→ HOW TO COMPLETE THIS TASK
Search the records below for the line containing "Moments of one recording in". Output that line and all later lines exactly; output nothing else.

[[ RECORDS FOR PROCESSING open ]]

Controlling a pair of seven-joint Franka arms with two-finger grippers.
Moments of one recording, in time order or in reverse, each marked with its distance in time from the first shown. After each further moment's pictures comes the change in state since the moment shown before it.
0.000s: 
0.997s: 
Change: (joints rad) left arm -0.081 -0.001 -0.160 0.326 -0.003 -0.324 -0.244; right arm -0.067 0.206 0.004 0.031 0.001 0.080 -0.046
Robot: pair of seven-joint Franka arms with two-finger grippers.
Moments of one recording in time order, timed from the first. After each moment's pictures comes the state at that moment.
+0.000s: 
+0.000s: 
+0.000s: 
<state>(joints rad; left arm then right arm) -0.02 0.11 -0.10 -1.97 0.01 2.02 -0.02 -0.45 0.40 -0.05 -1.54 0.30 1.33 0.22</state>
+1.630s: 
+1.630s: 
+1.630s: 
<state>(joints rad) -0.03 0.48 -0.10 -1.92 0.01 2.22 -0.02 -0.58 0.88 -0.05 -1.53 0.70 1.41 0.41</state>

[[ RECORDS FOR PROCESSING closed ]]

→ ANSWER FOR THIS EXERCISE
Moments of one recording in time order, timed from the first. After each moment's pictures comes the state at that moment.
+0.000s: 
+0.000s: 
+0.000s: 
<state>(joints rad; left arm then right arm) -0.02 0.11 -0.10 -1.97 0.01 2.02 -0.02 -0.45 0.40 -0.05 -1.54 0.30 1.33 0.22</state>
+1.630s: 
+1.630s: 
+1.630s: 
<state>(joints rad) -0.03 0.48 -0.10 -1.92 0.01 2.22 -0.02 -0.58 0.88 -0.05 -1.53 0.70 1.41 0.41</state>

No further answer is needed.